*** Begin section ***

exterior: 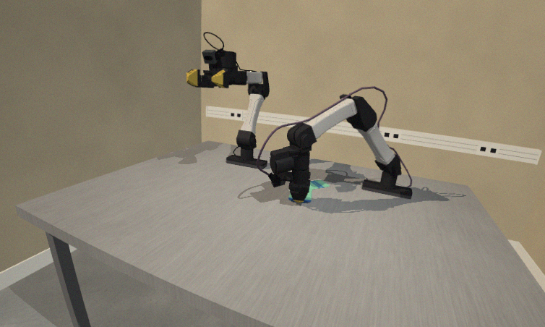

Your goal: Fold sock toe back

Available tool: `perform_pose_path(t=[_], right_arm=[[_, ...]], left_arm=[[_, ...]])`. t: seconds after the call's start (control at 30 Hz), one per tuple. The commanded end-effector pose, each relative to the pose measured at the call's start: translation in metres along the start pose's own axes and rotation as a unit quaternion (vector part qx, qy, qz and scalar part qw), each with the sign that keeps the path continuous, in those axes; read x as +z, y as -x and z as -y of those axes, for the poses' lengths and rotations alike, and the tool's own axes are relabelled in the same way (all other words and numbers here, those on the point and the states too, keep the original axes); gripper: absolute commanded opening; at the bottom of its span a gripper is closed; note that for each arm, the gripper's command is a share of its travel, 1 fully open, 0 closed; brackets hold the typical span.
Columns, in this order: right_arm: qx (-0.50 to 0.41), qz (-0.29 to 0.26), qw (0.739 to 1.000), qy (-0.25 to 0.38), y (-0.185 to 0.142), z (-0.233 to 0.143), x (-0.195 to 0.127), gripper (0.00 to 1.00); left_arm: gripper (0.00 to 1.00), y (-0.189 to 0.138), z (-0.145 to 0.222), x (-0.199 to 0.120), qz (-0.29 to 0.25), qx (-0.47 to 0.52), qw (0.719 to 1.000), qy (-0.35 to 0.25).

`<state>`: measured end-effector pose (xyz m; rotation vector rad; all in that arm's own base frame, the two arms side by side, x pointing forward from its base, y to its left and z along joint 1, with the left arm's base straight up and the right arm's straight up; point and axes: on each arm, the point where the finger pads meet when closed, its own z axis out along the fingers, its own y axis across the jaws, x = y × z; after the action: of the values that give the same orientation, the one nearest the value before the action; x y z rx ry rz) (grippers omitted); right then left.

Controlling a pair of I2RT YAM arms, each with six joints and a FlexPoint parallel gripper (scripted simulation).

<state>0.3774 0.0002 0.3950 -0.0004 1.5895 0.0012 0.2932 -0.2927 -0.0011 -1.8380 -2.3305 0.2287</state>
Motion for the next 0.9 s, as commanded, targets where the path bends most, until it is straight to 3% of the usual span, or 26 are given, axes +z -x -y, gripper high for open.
perform_pose_path(t=[0.0,0.33,0.37,0.57,0.87], right_arm=[[0.0,0.009,1.0,-0.001,0.007,0.0,-0.002,1.0],[0.0,0.009,1.0,-0.001,0.007,0.0,-0.002,1.0],[0.0,0.009,1.0,-0.001,0.007,0.0,-0.002,1.0],[0.0,0.009,1.0,-0.001,0.007,0.0,-0.002,1.0],[0.0,0.009,1.0,-0.001,0.007,0.0,-0.002,1.0]], left_arm=[[0.05,-0.004,-0.003,0.0,-0.015,-0.001,1.0,-0.011],[0.05,0.0,-0.009,-0.004,-0.012,-0.001,1.0,-0.007],[0.05,0.007,-0.009,-0.025,0.027,-0.002,0.999,0.023],[0.05,0.005,-0.006,-0.018,0.018,0.0,1.0,0.014],[0.05,0.004,0.017,-0.034,0.033,0.003,0.999,0.036]])
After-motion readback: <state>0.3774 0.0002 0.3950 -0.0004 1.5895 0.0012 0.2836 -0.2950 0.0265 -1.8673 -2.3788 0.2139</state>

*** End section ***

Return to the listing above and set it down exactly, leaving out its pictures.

▶ [Solved problem]:
exterior: 

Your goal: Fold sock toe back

Available tool: `perform_pose_path(t=[_], right_arm=[[_, ...]], left_arm=[[_, ...]])`. t: seconds after the call's start (control at 30 Hz), one per tuple. The commanded end-effector pose, each relative to the pose measured at the call's start: translation in metres along the start pose's own axes and rotation as a unit quaternion (vector part qx, qy, qz and scalar part qw), each with the sign that keeps the path continuous, in those axes; read x as +z, y as -x and z as -y of those axes, for the poses' lengths and rotations alike, and the tool's own axes are relabelled in the same way (all other words and numbers here, those on the point and the states too, keep the original axes); gripper: absolute commanded opening; at the bottom of its span a gripper is closed; note that for each arm, the gripper's command is a share of its travel, 1 fully open, 0 closed; brackets hold the typical span.
Columns, in this order: right_arm: qx (-0.50 to 0.41), qz (-0.29 to 0.26), qw (0.739 to 1.000), qy (-0.25 to 0.38), y (-0.185 to 0.142), z (-0.233 to 0.143), x (-0.195 to 0.127), gripper (0.00 to 1.00); left_arm: gripper (0.00 to 1.00), y (-0.189 to 0.138), z (-0.145 to 0.222), x (-0.199 to 0.120), qz (-0.29 to 0.25), qx (-0.47 to 0.52), qw (0.719 to 1.000), qy (-0.35 to 0.25).

`<state>`: measured end-effector pose (xyz m; rotation vector rad; all in that arm's own base frame, the two arms side by side, x pointing forward from its base, y to its left and z along joint 1, with the left arm's base straight up and the right arm's straight up; point and axes: on each arm, the point where the finger pads meet when closed, its own z axis out along the fingers, its own y axis across the jaws, x = y × z; after the action: of the values that give the same orientation, the one nearest the value before the action; x y z rx ry rz) (grippers omitted); right then left.

Controlling a pair of I2RT YAM arms, each with six joints and a FlexPoint parallel gripper (scripted simulation).

<state>0.3774 0.0002 0.3950 -0.0004 1.5895 0.0012 0.2932 -0.2927 -0.0011 -1.8380 -2.3305 0.2287</state>
Motion for the next 0.9 s, as commanded, targets where the path bends most, until it is straight to 3% of the usual span, or 26 are given, axes +z -x -y, gripper high for open.
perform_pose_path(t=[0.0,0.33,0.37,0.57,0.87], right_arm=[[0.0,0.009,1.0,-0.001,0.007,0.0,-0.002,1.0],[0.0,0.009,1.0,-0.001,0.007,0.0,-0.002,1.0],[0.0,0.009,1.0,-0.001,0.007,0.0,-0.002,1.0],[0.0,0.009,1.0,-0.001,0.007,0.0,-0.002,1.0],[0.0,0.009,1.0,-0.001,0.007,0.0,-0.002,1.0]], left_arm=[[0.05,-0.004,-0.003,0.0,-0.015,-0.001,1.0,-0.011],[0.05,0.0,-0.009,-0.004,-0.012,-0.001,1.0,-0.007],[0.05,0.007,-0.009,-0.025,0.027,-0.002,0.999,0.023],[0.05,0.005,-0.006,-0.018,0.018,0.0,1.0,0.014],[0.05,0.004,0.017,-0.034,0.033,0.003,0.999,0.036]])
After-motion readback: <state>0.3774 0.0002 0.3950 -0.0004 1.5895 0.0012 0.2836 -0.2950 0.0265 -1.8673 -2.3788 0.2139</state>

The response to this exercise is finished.